The property's Rules and Regulations (which are available on the web site at the following address  http://www.grandtimber.com/own_myown_account.cfm  )  allow the Board to change the reservation policies without a vote of owners.  I have posted a note on the "Buying and Selling" board requesting feedback on whether these systems work out well for owners.  My inclination is to think that they don't, but I welcome any additional feedback here.  I suspect this change was for the benefit of the management company more than for owners.  It appears that the management company still has two seats on the Board, though if I am reading the docs correctly they should be off by now.  Once the board is fully staffed by owners rather than the management company, is it reasonable to expect this lottery system to go away?

Thanks in advance for any feedback.


----------



## sernow (Oct 24, 2007)

GTL going to a lottery is very good news indeed...for renters like me (and not such good news for the owners).


----------



## Dave*H (Oct 25, 2007)

jscboston said:


> Once the board is fully staffed by owners rather than the management company, is it reasonable to expect this lottery system to go away?


It's probably hard to say.  Lottery systems benefit lazy owners or owners who can't or don't want to spend a morning trying to get through on the phone because those owners now have a much better chance of snagging a prime week.  There will also be owners that don't have a strong preference who will put a spring break week as their first pick because they like skiing in the warmer weather thus bumping a owner who does care from the opportunity to snag that week.  A lottery system will not benefit diligent owners who set aside time to get through early for a reservation.  While over 90% of tug members would likely qualify as diligent owners, the majority of owners probably qualify as lazy owners.  Case in point, of the people you know with kids, how many look up what week spring break is a year in advance so that they can start planning?  Even among timeshare owners, I suspect this is low.  Bottom line is that a majority of owners probably qualify as lazy owners so there is no guarantee that they majority would want to drop the lottery.  The only real hope is that the diligent owners can become a vocal minority, get elected to the board and/or convince the board to change the process.


----------



## Steamboat Bill (Oct 25, 2007)

sernow said:


> GTL going to a lottery is very good news indeed...for renters like me (and not such good news for the owners).

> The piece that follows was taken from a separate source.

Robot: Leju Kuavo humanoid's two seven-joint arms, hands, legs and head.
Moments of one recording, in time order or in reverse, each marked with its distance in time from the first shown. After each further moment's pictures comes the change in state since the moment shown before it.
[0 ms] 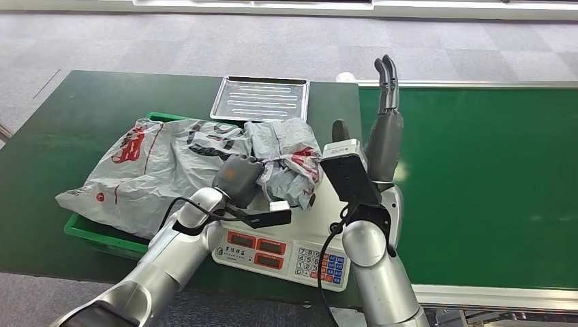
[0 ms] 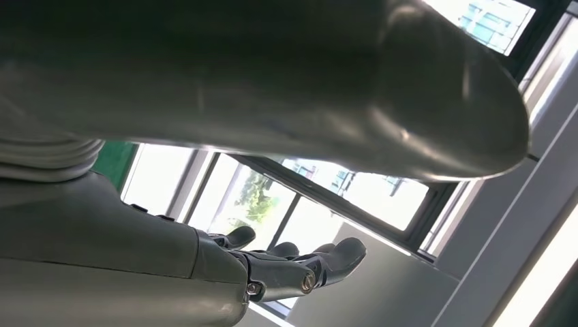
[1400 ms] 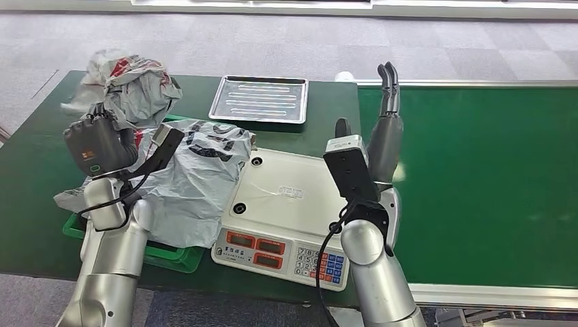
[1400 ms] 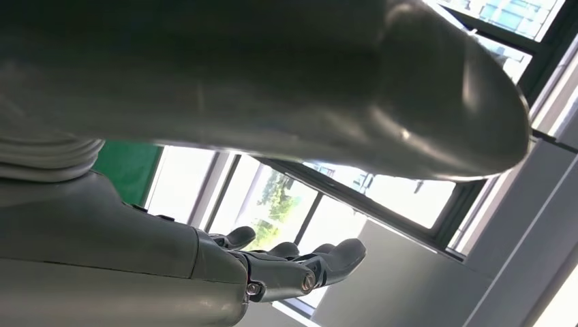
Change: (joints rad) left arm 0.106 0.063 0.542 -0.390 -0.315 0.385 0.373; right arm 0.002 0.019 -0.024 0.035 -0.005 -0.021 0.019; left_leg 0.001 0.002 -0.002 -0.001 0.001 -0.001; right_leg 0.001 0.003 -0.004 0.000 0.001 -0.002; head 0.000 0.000
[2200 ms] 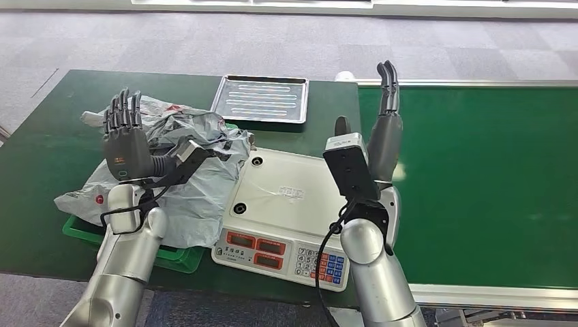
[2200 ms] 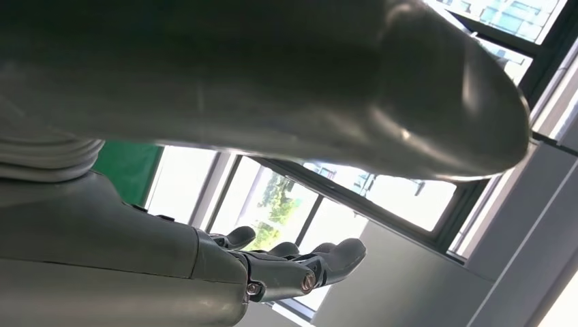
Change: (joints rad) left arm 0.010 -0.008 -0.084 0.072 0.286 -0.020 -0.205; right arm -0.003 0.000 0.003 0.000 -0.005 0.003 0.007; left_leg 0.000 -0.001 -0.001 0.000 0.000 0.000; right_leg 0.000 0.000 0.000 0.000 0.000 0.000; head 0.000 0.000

I was actually reccomending a relative to buy into this property as they love Breck, but with the lottery, I have advised them to NOT buy as reservations will be too variable.


----------



## riverdees05 (Oct 25, 2007)

This is what I got today from Owners Services:

"The GTLOA Board of Directors voted on and approved a lottery system for making reservations.  We will start using it this year.  It is currently in development.  More info will be sent to owners about this in November."


----------